— Выходи! — вложил он всю свою силу в этот крик, но магнетизер на поляну не вышел. Лишь саженях в десяти Артемий Платонович услышал хруст веток и удаляющееся чавканье шагов по болотной жиже.
— Сволочь, — выругался Аристов и опустился перед раненым на колени. — Как ты?
— Н-ничего, — попытался улыбнуться Михаил, но вместо этого его лицо исказила гримаса боли.
— Чем это он тебя? — спросил отставной штабс-ротмистр, снимая с себя сюртук и жилет.
— Ятаган, — коротко ответил Дагер.
— Это плохо, — сказал Артемий Платонович, снимая сорочку и обнажая мощный и совсем молодой торс. — Поэтому сейчас мы сделаем тебе перевязку и пойдем назад. Я тебя буду нести, а ты будешь молчать и зажимать руками рану. Договорились?
— Я пойду сам…
— И рухнешь посередь дороги от потери крови. А потом умрешь. Ты хочешь умереть?
— Умереть… — раздумчиво протянул Михаил. — А вы очень здорово умеете успокаивать тяжело раненных.
— Так ты хочешь умереть? — не принял Аристов сарказма своего молодого товарища.
— Нет.
— Вот поэтому, — Артемий Платонович легко порвал сорочку на лоскуты, — ты все будешь делать так, как я тебе скажу. Понял?
— Понял, — снова попытался улыбнуться Михаил, и на этот раз у него получилось.
Сторож клиники открыл им не сразу. Мало ли кто может стучаться на рассвете. Может, это какой пьянчуга, заливший зенки и спутавший больницу с собственным домом или фатерой дамы сердца, к которой его вдруг потянуло после обильных возлияний.
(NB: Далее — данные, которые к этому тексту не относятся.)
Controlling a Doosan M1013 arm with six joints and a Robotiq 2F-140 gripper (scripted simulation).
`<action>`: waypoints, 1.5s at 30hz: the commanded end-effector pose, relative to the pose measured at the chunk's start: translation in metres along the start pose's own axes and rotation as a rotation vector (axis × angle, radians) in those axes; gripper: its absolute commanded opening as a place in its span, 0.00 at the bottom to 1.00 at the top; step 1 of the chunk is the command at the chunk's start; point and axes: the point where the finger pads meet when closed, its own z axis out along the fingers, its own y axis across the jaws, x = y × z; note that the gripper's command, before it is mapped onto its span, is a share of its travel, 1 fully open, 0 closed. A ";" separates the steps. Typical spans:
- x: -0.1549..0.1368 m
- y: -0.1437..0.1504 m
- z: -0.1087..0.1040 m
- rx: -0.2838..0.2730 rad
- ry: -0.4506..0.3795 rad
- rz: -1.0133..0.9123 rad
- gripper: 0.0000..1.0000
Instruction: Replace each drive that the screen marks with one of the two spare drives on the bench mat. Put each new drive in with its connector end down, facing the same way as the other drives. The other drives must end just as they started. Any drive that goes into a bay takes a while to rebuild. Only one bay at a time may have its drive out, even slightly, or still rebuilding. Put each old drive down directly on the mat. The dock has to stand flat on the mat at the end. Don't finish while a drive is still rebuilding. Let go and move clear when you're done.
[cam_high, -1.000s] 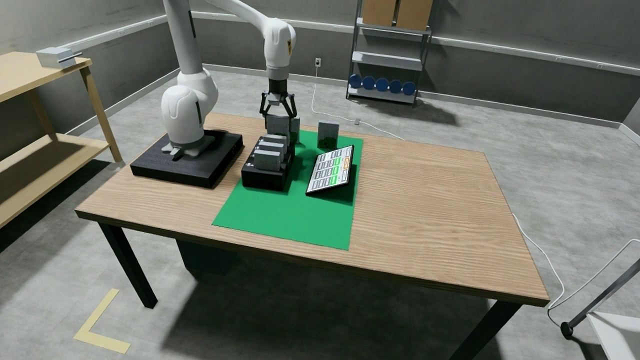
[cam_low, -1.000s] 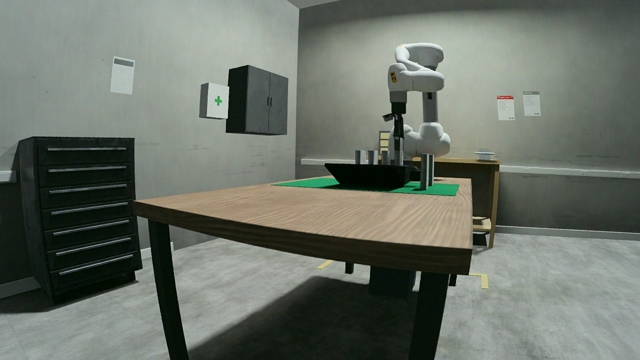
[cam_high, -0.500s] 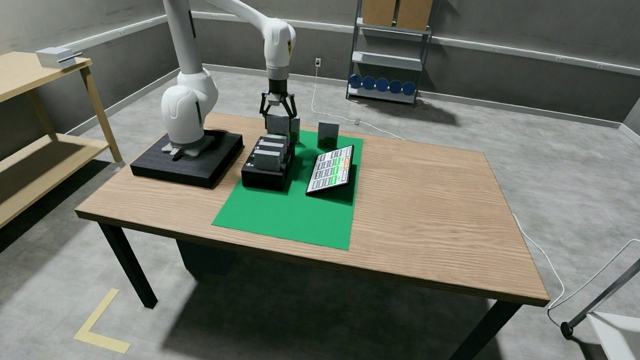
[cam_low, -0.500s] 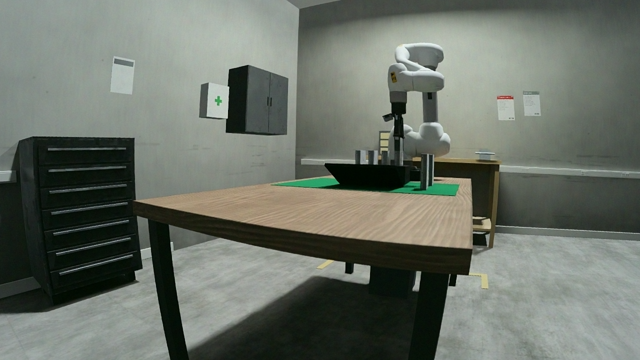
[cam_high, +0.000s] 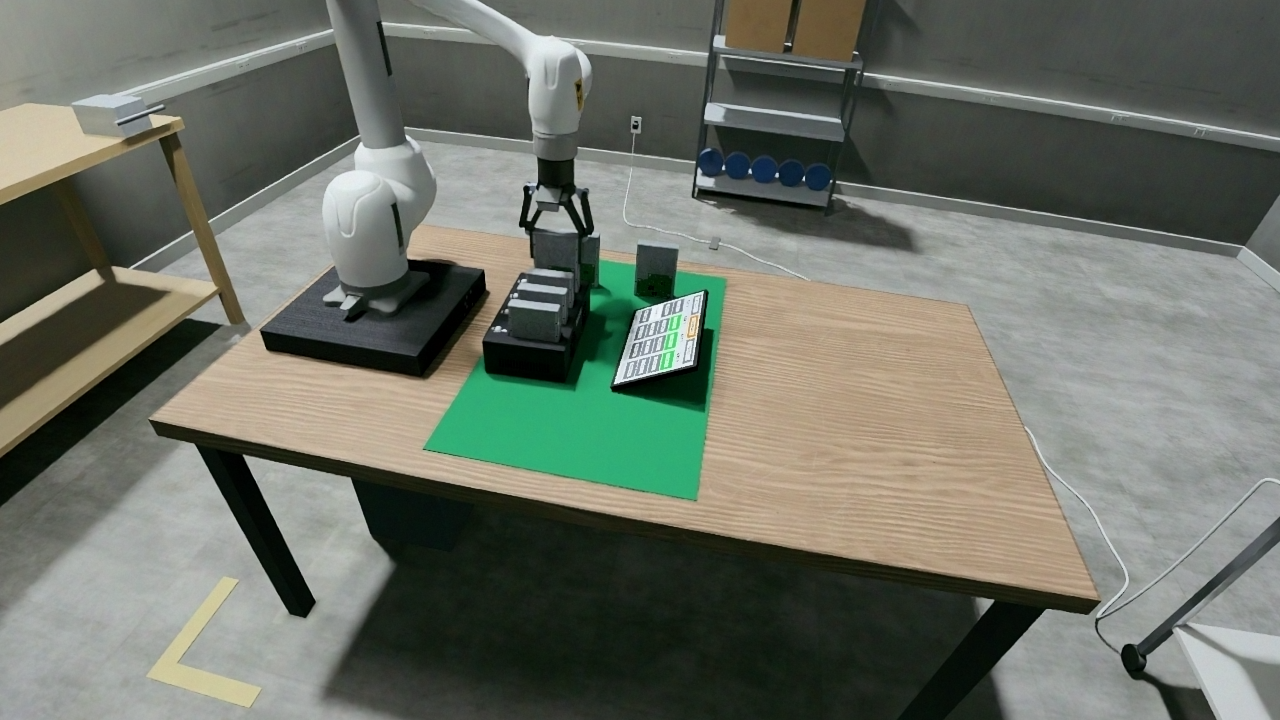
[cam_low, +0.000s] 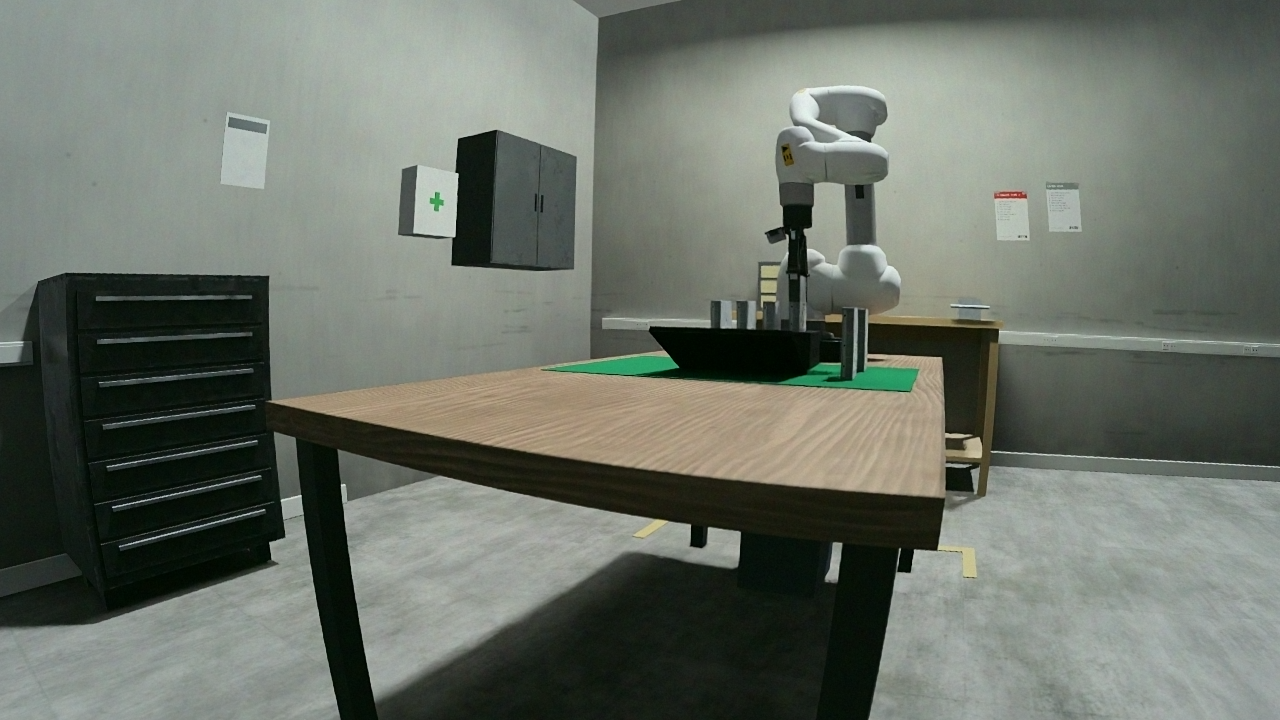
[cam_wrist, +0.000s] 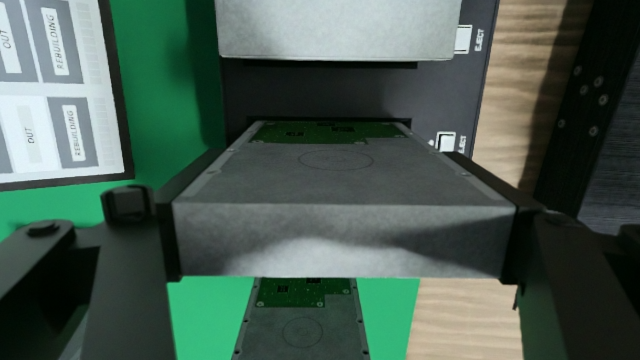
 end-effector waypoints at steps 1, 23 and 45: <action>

Или громилы с фомками и ножиками, вышедшие на дело раненько поутру, когда, как известно, сон крепок и сладок. Вот так откроешь сразу, не спрося, кто да что, а тебе фомкой по башке хрясь — и будь здоров. Или приставят нож к горлу: сказывай, дескать, паскуда, где больничная касса. А он не паскуда, он — сторож, лицо казенное, официальное, на государевой службе находящееся. И права такого, чтоб обзывать его всяческими поносными словами, а хуже того лупить по голове дубиной да приставлять к горлу ножики, никто не имеет. Оттого на нетерпеливый стук, раздавшийся в четвертом часу утра, сторож неторопливо поднялся со своей кушетки, накинул кацавейку и, шаркая по полу, медленно пошел к двери.
Когда он подошел, в дверь уже вовсю бухали ногами. А из-за нее доносилась такая отборная брань, какую он не слышал даже от своего барбоса-фельдфебеля, когда тянул долгую солдатскую лямку. Сторож вплотную подошел к двери, отодвинул щеколду и раскрыл небольшое оконце, вперив в него полусонный взгляд.
— Чево надоть?
— Я тебе сейчас покажу, «чево надоть», — хрипло рявкнул тот же голос, что до того изрыгал ядреную матерную брань. — А ну, открывай немедля! Раненый у меня!
Слово «раненый» произвело нужное действие. Сторож быстро открыл двери, и в коридор ввалился крупный мужчина в жилете, надетом на голое тело, со вздувшимися жилами на шее и лбу. Он тяжело дышал, и пот лился с него градом. На руках, как носят малых детей или юных невест, он держал мужчину поменьше и помоложе, прикрытого сюртуком и крайне бледного. С трудом поднявшись по ступеням в приемную, человек в жилете, не выпуская из рук своей ноши, оперся спиной о стену и прохрипел:
— Дежурного врача. Живо!
Пришли врач и санитар. Последний подкатил каталку, и Артемий Платонович бережно положил на нее Михаила. Руки разогнулись не сразу. Когда напряжение схлынуло, Аристов почувствовал, что его не держат ноги. Он сел прямо на пол и просидел так не менее получаса, пока не вернулся доктор и не принес ему его сюртук.